▸ **Problem requirements**:
The listing below must be repeated word for word, without its pictures.

▸ **Collected data**:

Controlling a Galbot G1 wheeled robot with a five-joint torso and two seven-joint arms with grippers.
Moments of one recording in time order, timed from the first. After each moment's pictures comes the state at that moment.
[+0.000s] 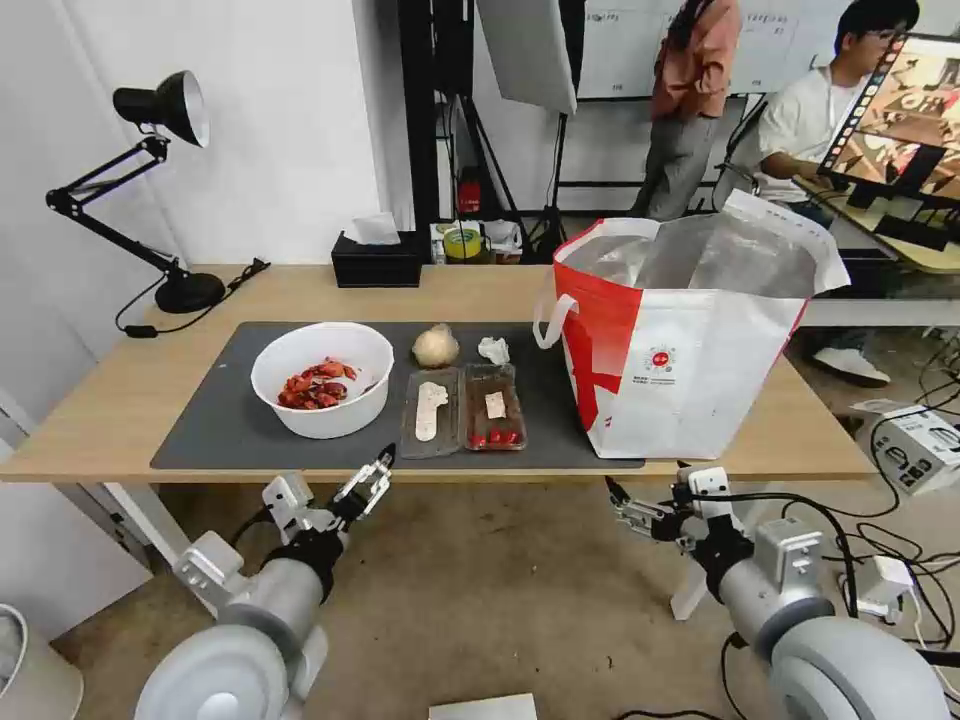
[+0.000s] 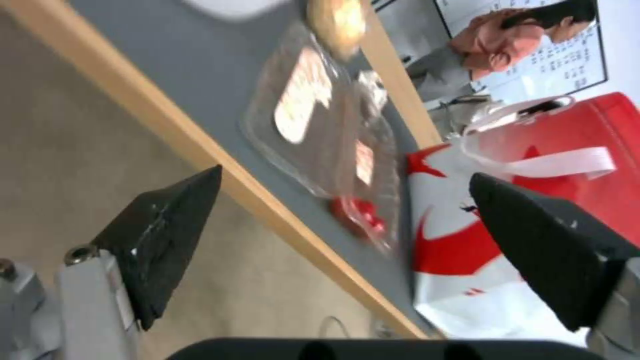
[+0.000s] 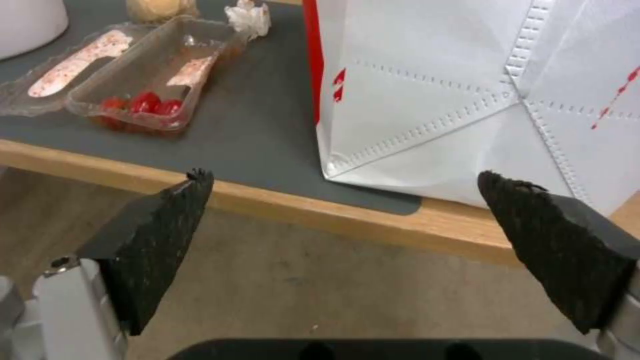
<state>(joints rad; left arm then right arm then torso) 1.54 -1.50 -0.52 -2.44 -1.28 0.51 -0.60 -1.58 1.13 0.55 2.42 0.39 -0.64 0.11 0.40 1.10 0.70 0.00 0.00</state>
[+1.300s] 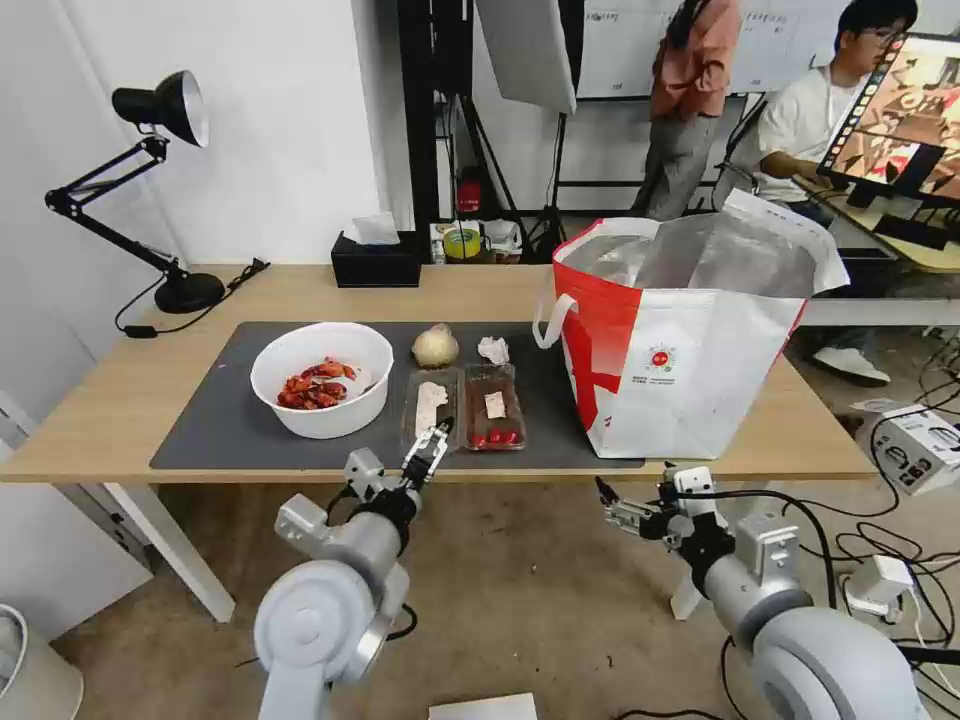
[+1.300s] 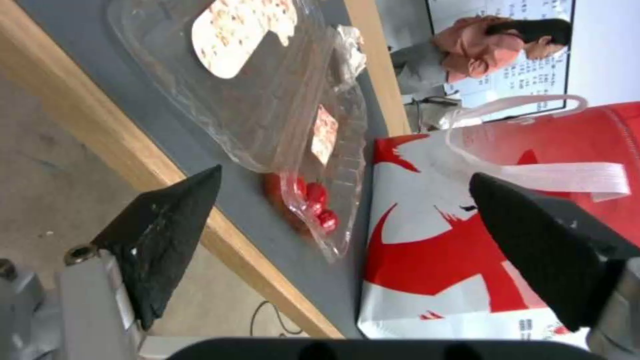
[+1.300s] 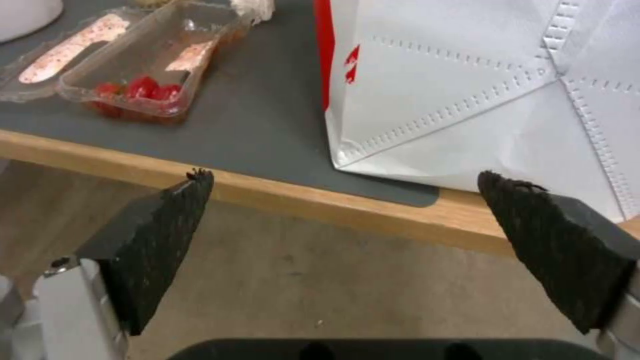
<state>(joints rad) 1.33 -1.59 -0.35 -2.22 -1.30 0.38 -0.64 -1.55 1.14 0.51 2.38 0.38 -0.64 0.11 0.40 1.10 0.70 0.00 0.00</state>
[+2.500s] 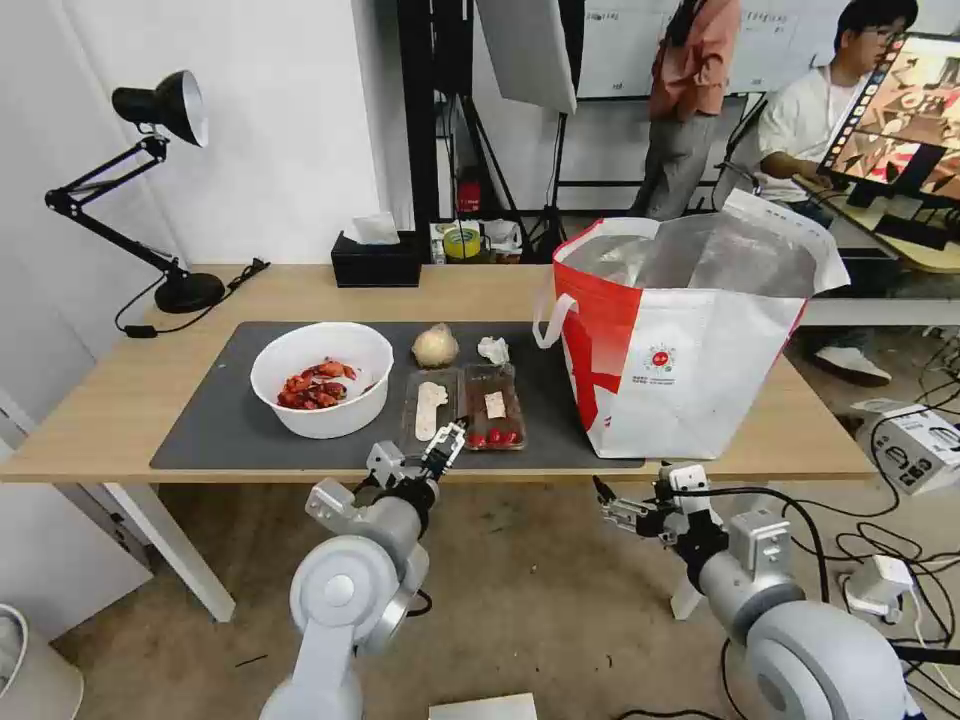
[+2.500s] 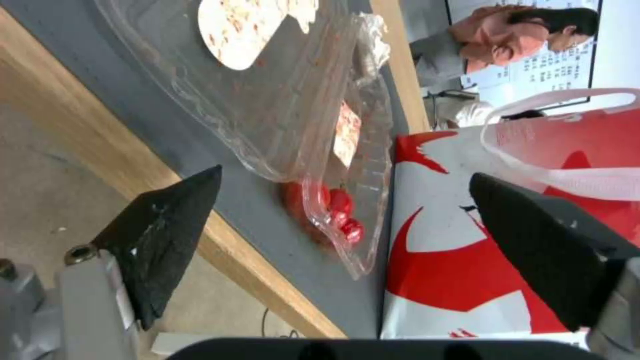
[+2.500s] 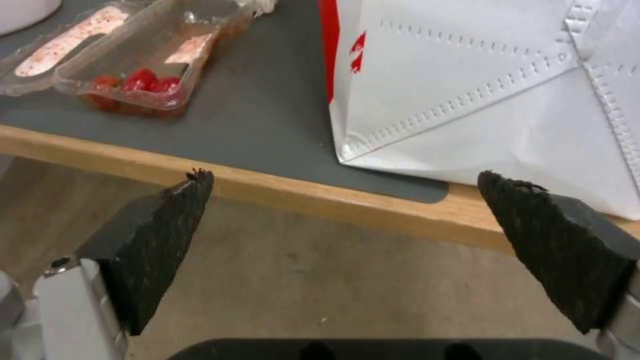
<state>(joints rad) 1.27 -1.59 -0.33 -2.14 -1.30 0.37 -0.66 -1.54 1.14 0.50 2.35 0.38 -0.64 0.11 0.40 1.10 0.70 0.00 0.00</state>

▸ **Written answer**:
Controlling a Galbot G1 wheeled robot with a five-joint torso and two seven-joint arms with grippers.
Moments of one recording in time order, timed from the first. After each moment's pictures comes the state at that moment.
[+0.000s] 
[+0.000s] 
[+0.000s] 
<state>(joints rad; left arm then right arm then torso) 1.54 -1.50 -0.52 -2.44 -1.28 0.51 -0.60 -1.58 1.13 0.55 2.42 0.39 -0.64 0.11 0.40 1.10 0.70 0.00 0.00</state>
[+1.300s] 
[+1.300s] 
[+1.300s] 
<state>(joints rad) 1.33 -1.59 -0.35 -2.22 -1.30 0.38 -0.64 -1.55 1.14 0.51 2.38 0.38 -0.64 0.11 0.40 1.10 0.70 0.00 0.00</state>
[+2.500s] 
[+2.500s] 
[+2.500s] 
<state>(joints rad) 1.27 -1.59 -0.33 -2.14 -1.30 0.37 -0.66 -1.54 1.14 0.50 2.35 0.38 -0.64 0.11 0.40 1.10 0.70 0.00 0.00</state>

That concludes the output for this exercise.